=== WHAT YOU WILL DO ===
I need the number of lines in the data that contain the word "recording", and nothing beyond it.

== DATASET EXTRACT ==

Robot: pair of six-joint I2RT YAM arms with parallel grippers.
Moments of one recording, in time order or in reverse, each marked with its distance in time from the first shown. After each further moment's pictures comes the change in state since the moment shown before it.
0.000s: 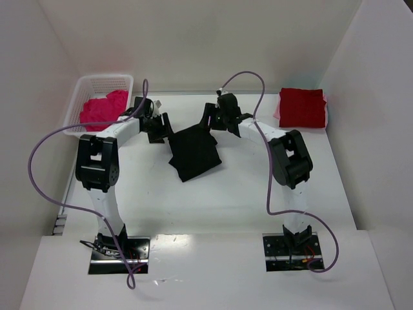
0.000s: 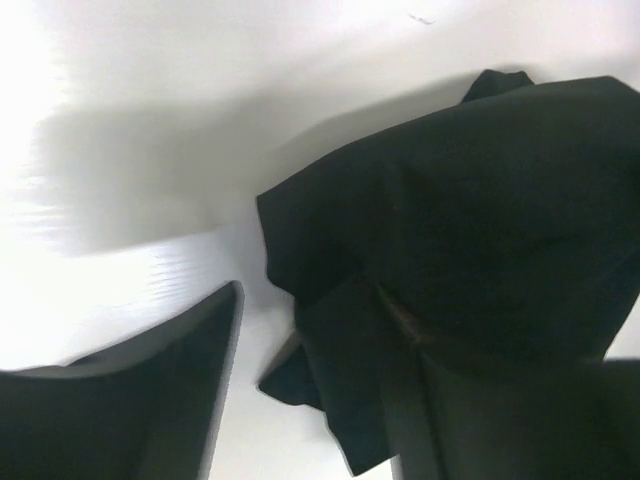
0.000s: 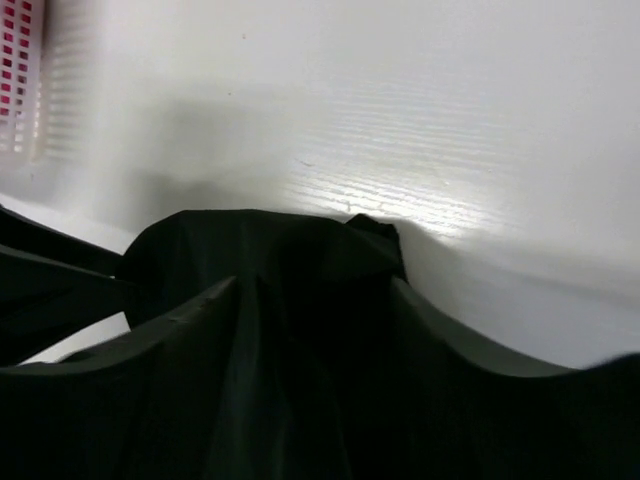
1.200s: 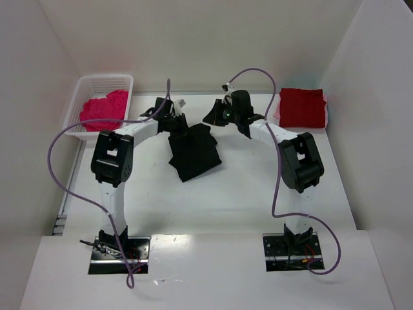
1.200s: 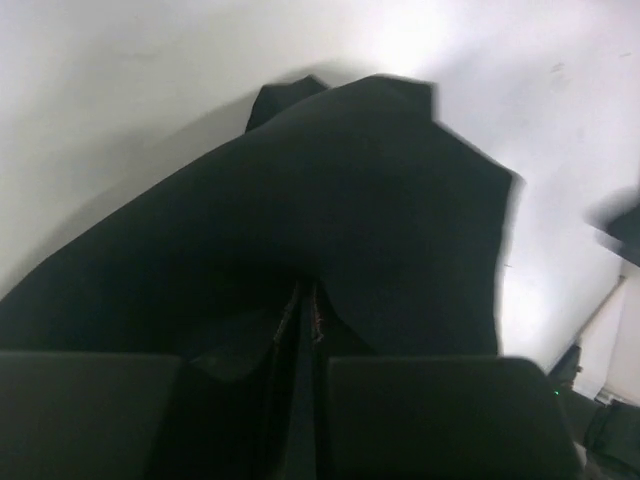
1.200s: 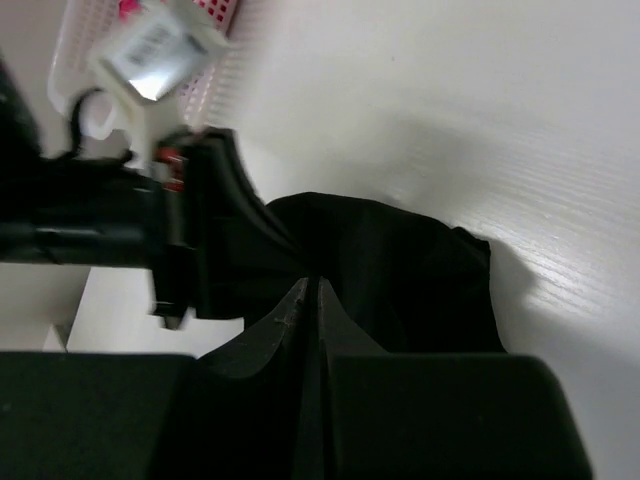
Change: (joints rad) left arm -0.129 0.098 0.090 0.144 0.179 -0.039; right arm -0.071 -0.106 -0.124 0.198 -0.312 0.017
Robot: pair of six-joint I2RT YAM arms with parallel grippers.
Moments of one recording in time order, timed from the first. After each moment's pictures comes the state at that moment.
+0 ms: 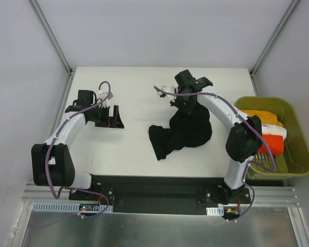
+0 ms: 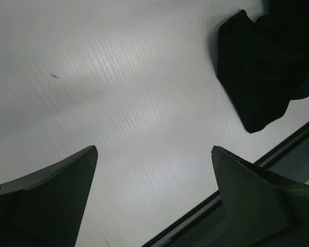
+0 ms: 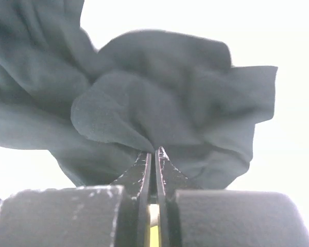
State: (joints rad) left arm 0.01 1.37 0.96 -0.65 0.62 0.03; right arm 0.55 1.86 1.63 -1.03 -0.04 -0.67
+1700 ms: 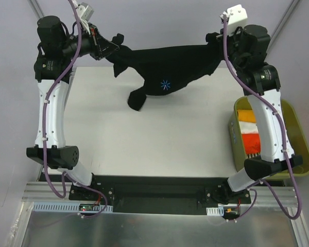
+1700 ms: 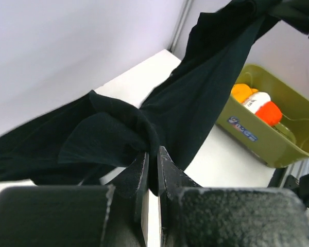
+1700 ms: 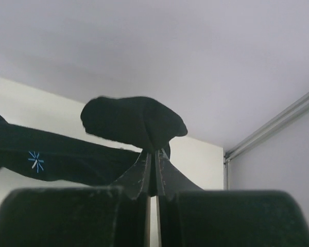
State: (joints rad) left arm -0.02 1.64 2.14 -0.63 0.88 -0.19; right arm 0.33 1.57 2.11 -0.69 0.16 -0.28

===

=== THE COMPLETED TASK ===
2